According to The New York Times, 45 percent of American teens (ages 16 to 19) were working in 2000. In 2013, that number dropped to 25 percent.

Since 1948, the percentage of teenagers in the workforce had stayed relatively flat at 40 percent or so, dropping to 37 percent in the mid-1960s and rising to a high of 48.5 in 1979. But that trend began to reverse in the early 2000s and never rebounded, according to the Bureau of Labor Statistics. The trend holds true when looking solely at summertime employment.

This is a trend with some unfortunate long-term implications. A recent study by the Brookings Institution’s Metropolitan Policy Program found that it’s more difficult to find a job as an adult if you didn’t work during your teen years. What’s more, the study said that people who joined the workforce as a teen earn 10 to 15 percent more than those who didn’t work, when they graduate from college.

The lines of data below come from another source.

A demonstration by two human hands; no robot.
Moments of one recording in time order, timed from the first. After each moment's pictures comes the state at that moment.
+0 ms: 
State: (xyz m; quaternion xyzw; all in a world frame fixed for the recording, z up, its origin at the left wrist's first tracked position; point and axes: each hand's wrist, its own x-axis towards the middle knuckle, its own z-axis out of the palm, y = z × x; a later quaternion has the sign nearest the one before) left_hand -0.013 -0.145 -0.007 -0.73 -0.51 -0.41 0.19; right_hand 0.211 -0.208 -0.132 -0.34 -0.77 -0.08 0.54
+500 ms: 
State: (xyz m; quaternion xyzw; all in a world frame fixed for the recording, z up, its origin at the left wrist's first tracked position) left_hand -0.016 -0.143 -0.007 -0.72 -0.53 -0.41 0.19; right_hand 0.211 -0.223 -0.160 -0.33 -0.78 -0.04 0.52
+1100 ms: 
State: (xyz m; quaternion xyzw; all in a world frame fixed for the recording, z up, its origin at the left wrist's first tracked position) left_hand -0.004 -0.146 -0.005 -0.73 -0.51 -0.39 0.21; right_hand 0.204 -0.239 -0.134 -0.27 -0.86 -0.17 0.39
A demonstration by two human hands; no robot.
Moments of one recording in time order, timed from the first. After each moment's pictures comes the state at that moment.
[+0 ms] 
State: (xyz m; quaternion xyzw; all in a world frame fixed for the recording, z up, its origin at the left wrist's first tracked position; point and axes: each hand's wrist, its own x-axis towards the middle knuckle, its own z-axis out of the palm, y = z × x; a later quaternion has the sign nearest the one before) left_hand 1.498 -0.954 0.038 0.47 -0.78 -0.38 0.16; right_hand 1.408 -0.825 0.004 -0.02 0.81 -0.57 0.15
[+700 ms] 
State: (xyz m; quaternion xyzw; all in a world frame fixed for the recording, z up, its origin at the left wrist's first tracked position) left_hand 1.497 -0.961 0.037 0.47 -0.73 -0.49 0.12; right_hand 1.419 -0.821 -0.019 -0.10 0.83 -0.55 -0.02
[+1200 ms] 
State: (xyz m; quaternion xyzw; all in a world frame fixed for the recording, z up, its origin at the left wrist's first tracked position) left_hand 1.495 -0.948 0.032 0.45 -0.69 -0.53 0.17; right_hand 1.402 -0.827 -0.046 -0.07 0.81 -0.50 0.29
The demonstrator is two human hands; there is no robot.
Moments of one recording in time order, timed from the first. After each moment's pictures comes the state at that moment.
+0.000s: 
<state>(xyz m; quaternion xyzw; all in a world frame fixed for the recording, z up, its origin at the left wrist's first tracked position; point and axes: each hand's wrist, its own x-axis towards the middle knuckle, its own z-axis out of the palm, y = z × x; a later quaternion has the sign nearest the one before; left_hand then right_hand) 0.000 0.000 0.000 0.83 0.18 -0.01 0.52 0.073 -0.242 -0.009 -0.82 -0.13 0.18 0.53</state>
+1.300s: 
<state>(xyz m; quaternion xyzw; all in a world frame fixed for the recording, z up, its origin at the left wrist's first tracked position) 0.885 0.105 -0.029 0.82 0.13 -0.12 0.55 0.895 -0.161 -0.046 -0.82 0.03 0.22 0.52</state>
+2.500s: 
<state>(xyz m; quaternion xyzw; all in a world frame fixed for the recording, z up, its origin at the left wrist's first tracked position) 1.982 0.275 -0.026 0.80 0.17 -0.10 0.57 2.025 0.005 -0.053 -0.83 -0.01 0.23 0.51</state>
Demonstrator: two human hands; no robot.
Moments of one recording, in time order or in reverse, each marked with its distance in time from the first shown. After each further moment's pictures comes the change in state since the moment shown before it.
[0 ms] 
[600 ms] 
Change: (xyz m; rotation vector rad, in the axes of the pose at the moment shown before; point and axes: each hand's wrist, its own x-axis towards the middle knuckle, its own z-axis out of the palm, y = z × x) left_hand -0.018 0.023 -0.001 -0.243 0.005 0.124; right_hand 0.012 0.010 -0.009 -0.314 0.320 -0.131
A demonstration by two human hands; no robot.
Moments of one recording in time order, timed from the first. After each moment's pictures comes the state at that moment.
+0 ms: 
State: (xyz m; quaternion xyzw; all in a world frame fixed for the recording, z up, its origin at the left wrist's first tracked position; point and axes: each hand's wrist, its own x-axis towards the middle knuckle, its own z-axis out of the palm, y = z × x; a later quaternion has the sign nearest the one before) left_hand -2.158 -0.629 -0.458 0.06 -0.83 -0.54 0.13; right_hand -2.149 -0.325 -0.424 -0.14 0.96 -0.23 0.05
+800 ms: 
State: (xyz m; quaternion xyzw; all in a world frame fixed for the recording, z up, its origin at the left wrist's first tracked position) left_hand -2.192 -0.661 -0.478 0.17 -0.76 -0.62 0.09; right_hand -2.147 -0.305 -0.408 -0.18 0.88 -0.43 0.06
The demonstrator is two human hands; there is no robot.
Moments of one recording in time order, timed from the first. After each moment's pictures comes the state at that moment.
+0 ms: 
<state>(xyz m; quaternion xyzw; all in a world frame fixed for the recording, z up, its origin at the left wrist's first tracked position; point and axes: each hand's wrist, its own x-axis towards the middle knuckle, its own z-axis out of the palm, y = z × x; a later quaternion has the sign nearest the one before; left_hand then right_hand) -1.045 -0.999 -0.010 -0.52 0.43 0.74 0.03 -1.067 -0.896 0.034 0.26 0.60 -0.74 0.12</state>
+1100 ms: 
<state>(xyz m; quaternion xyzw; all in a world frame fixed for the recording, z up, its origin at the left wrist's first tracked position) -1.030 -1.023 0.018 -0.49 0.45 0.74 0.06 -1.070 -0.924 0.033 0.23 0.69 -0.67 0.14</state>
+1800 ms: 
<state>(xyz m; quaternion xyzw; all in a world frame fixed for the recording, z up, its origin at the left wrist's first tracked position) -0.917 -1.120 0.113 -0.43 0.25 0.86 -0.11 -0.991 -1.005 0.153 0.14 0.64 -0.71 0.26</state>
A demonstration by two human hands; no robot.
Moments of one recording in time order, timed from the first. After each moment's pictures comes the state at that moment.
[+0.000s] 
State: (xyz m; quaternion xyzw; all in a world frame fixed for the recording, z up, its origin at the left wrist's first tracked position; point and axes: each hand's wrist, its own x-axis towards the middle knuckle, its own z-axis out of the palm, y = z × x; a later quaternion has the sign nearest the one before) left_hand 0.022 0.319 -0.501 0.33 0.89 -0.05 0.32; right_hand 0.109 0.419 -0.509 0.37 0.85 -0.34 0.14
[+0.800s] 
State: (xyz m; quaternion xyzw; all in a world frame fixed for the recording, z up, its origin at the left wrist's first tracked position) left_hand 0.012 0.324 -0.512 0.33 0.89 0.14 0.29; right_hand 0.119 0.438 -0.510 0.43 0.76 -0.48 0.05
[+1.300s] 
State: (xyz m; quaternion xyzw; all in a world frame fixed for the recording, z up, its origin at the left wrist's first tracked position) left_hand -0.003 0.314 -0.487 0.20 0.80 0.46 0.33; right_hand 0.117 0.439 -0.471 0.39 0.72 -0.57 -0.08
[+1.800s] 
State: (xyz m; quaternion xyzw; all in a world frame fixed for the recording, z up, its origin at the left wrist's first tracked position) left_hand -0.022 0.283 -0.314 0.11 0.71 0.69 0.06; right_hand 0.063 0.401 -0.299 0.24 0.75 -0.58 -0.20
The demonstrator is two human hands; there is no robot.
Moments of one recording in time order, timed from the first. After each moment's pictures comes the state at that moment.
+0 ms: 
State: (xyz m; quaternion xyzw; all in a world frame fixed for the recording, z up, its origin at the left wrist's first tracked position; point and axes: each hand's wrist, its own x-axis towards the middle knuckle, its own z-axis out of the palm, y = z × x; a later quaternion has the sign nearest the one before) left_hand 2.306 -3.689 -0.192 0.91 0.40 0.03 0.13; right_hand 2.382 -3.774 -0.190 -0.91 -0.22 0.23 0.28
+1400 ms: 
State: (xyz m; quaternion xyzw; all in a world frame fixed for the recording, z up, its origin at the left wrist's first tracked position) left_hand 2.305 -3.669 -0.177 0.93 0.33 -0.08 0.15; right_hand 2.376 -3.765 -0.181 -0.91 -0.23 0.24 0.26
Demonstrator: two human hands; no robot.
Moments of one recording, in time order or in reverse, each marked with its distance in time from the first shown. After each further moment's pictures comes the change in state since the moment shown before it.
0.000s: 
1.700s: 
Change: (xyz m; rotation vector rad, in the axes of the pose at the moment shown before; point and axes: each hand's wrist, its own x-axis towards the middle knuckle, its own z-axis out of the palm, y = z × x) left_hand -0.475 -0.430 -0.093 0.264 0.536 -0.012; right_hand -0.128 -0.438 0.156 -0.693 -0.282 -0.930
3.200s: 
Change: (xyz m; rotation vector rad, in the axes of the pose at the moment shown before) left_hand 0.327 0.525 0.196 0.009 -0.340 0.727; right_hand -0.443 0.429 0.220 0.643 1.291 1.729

The Times said there are several reasons why teens aren’t working these days:

  • Unable to find a job.
  • Participation in pre-college summer programs.
  • Summer school.
  • Year-round sports activities.
  • Community service work.
  • Unpaid internships.

The Brookings Institution’s study seems to confirm the findings of a study published by Drexel University’s Center for Labor Markets and Policy in 2013. The study said high school work experience not only corresponds to an increase in salary a decade later, it also predicts future employment as an adult. The study said:

While working certainly has the ability to bolster the consumption of teens and their families, working at an early age generates a set of additional and longer lasting benefits that are manifest in improved lifetime employment and earnings outcomes as well as improved educational attainment outcomes.

My first formal job (I started baby-sitting at age 11) was working at my hometown movie theater when I was 15. I worked there through high school. It paid minimum wage, but had a fun perk – free movies.

In addition to giving me the money to put gas in my car and buy makeup, clothes and other teenage girl stuff, that job also provided a glimpse of what my life would be like as an adult.

I had my first nerve-wracking job interview, worked side by side with a chauvinistic boss I didn’t like, dealt with customers who were upset that I didn’t put enough butter on their popcorn, had thousands of dollars pass through my hands in an hour as I sold hundreds of people their movie tickets, all while dealing with co-workers who were lazy or didn’t show up on time, if at all. It was great real-world experience.